Вовка заорал: «Белый!»

И опять услышал жалобное поскуливание.

«Тоже мне, путешественник!» Вовка не знал, себя ругает или Белого.

Наверное, себя. Ведь ему надо искать черную палатку, а он ищет Белого. Ему следует думать о зимовщиках, возвращать стране украденную фрицами погоду, а он думает о Белом. Мучался, ругал себя, а все равно шел на зов Белого. Шел, чувствуя себя ничтожно малым и слабым перед безмерностью пустынного острова, обвитого шлейфами начинающейся пурги, перед безмерностью ужасных мировых событий, которые почему-то никак не могли разрешиться без его участия.
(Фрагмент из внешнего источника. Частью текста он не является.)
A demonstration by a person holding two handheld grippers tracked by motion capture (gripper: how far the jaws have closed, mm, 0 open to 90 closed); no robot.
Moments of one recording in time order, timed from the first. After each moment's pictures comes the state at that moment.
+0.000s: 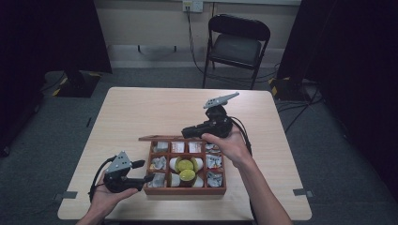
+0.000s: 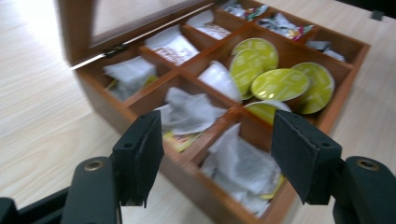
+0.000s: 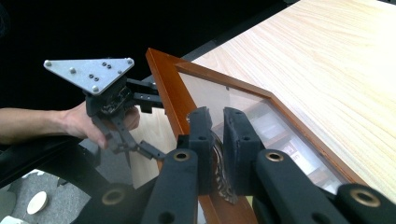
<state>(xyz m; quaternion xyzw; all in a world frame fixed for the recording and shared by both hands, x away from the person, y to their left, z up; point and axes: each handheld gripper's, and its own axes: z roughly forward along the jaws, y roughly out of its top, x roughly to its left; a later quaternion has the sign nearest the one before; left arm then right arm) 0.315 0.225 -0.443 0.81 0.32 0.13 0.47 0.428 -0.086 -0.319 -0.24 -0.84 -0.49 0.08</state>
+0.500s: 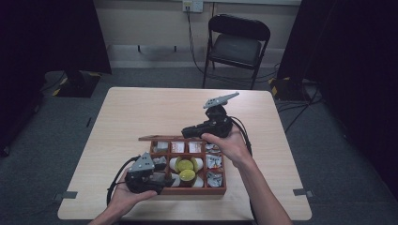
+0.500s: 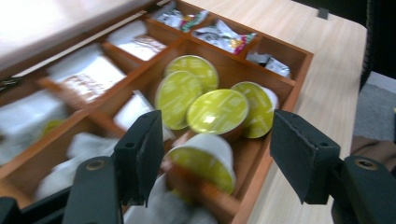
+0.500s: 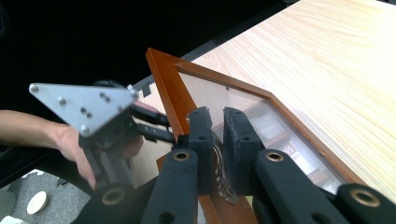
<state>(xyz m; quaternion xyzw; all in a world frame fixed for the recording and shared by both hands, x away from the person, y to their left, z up) 0.320 0.167 -0.441 0.83 0.28 0.08 0.47 0.428 -0.086 -0.318 -0.24 -0.84 -0.49 0.07</state>
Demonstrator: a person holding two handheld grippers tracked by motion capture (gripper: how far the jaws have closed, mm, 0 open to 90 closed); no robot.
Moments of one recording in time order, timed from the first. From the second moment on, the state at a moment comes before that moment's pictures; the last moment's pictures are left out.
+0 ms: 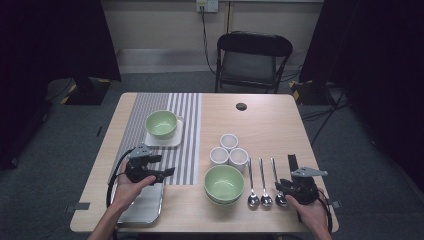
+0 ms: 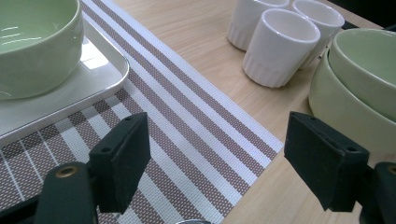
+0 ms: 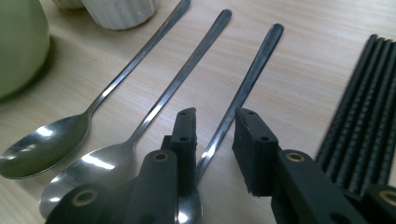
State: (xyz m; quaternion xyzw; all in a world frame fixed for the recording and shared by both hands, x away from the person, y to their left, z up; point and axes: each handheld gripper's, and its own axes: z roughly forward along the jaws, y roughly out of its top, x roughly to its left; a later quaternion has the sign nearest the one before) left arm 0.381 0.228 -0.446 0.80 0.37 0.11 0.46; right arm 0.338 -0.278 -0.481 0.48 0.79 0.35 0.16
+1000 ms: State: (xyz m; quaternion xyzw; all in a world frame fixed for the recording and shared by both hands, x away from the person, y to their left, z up) left arm 0.380 0.232 -0.446 0.79 0.38 0.11 0.46; right arm 0.351 -0.275 -0.487 0.49 0.79 0.32 0.19
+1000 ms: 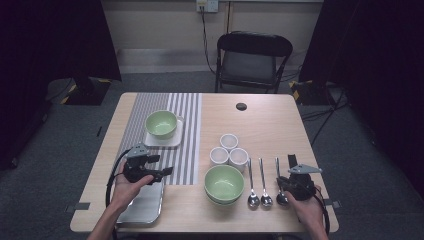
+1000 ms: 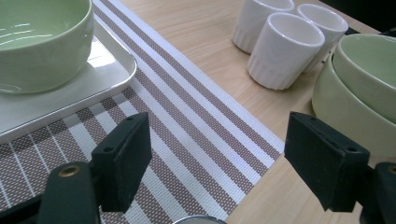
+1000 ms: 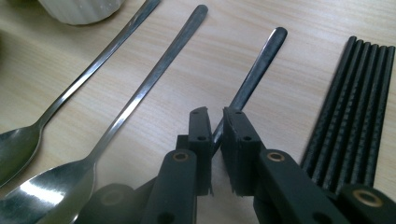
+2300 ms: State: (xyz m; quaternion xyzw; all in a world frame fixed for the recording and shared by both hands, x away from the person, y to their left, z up) left arm 0.381 0.233 -0.447 0.79 0.38 0.10 0.46; right arm 0.394 -0.268 -0.490 0.52 0.76 0.33 0.20
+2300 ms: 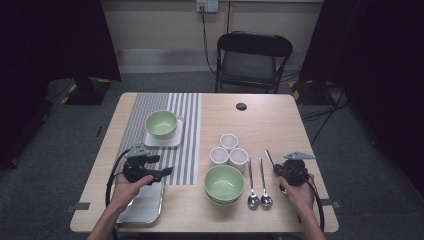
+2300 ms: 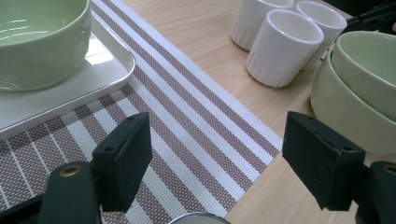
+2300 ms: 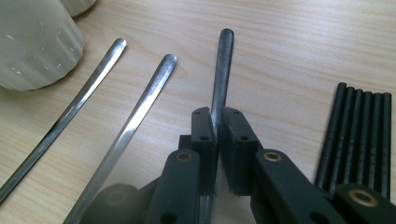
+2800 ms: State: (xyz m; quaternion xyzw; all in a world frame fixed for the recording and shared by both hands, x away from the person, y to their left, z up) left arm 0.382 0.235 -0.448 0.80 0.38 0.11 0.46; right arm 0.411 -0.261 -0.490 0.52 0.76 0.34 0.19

Зато, понял вдруг, теперь я всем нужен. Вот раньше, например, нужен был маме, отцу, бабушке, понятно. Ну, корешу своему Кольке Милевскому, хотя, если честно, Колька вполне мог прожить без него. Но сейчас, на острове Крайночном, в истекающей тревожным маревом полярной ночи, он, Вовка, сразу был нужен всем: Кольке, маме, отцу, радисту Елинскасу, бабушке, капитану Свиблову, дяде Илье, Леонтию Ивановичу. Всей стране нужен!

2

Ему повезло.

Он нашел полынью, в которую сорвался Белый.

А потом ему опять повезло: Белый вывел его к палатке.

Глава седьмая.

ВОЙНА ЗА ПОГОДУ

1

Вовка не знал, сколько времени провел в пути.

Но чувствовал, что вышел к палатке раньше, чем надеялся Лыков.

Быстро натянул антенну. Подключил питание. Со страхом глянул на ключ. Поймут его неуверенную морзянку? Нацепил на голову эбонитовые наушники. Вспомнил: у Кольки Милевского были такие же, только покрытые пористой резиновой оболочкой, удобные. Подумав, надел поверх наушников шапку. Радиолампы медленно нагревались, и вдруг разом, вырвавшись как бы из ничего, взвыли дальние эфирные голоса. Дикий свист. Неистовый вой. Шарканье, шорох, шипение, прерывистый писк морзянки.

«Будь Колька рядом…»

Но Кольки рядом не было.

Даже Белого не было, он лежал у входа в палатку.

Вовка положил руку на брошенный поверх ящика журнал радиосвязи, но работать в такой позе было неудобно, и он убрал журнал, пальцы удобно легли на ключ.

Точка тире тире…

Точка точка точка…

Точка…

Тире тире…

«Всем… Всем… Всем… – повторял он вслух. – Я – Крайночной… Я – Крайночной… Прием…» В ответ в наушниках дико и хрипло свистело. Прорывалась резкая не русская речь, неслись обрывки торжественной похоронной музыки, сипела порванная паровая труба, булькал рвущийся из чайника кипяток. «Всем… Всем… Всем… – повторял Вовка. – Я – Крайночной… Прием…»

Сквозь рёв и треск атмосферных разрядов вдруг прорвались одна за другой сразу три или четыре радиостанции. Забивая друг друга, стремительно стрекоча, они будто специально явились помучить Вовку; он ничего не мог понять в их стремительном сорочьем стрекоте.

Точка точка точка тире тире…

Точка точка точка точка тире…

Точка точка точка точка точка…

Тире тире тире тире…

Это же цифры, он попал на кодированную передачу.

К счастью, тут же запиликала, запищала в эфире самая обыкновенная морзянка. Никого не боясь, спокойно, как дома (а он и был дома), большой морской транспорт «Прончищев» открытым текстом запрашивал у Диксона метеосводку. Диксон так же спокойно и деловито отвечал: «… единичный мелко битый лед в количестве двух баллов… тире точка тире… видимость восемь миль… точка тире… ветер зюйд-вест двадцать метров в секунду…»

«Всем… Всем… Всем… – уже более уверенно выстучал Вовка. – Я – Крайночной…» И переключившись на прием, внимательно вслушался в нервный писк неизвестных станций. Никому, впрочем, не было никакого дела до полярного острова, взывавшего о помощи.